**EXERCISE DESCRIPTION**
Nothing should appear in the answer except the lines below from the line containing "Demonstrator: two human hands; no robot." through the line containing "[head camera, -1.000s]", copied exactly, with pictures left out.

**INFORMATION GIVEN**
:::::

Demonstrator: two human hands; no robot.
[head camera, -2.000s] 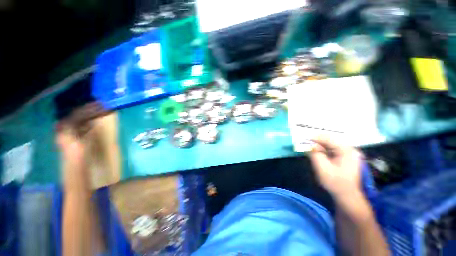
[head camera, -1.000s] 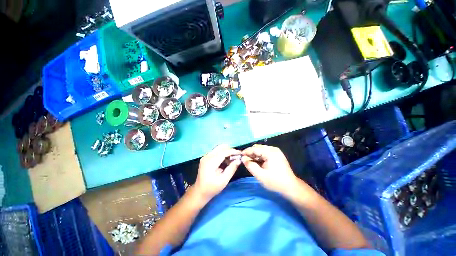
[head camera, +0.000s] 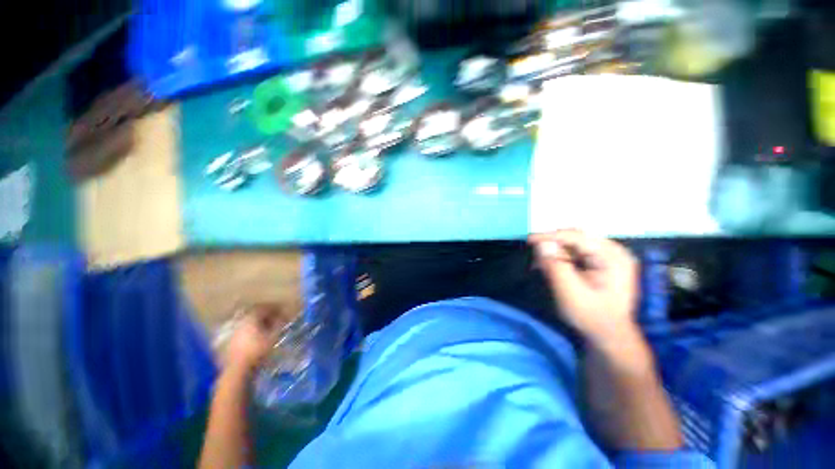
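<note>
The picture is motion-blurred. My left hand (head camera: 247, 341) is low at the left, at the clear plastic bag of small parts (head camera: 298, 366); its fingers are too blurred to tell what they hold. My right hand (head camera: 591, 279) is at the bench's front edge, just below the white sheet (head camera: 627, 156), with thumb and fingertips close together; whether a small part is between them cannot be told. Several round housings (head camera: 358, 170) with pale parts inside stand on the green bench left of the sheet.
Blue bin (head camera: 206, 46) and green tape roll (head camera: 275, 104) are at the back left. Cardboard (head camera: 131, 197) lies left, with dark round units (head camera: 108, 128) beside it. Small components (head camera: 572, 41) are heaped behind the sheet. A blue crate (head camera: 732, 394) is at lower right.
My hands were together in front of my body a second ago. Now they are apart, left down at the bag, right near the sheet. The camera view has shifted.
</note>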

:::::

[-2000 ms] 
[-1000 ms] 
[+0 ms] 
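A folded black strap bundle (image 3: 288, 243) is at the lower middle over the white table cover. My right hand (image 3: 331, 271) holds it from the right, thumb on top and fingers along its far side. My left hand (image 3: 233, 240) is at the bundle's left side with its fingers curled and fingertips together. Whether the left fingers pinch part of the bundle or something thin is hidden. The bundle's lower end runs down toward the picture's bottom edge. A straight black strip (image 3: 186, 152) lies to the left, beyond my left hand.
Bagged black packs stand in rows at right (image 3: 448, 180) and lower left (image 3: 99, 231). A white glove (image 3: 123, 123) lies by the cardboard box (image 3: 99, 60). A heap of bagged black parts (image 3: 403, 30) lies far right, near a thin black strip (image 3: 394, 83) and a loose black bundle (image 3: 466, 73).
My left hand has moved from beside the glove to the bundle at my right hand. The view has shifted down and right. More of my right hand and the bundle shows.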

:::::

**RESPONSE**
Demonstrator: two human hands; no robot.
[head camera, -2.000s] 
[head camera, -1.000s] 

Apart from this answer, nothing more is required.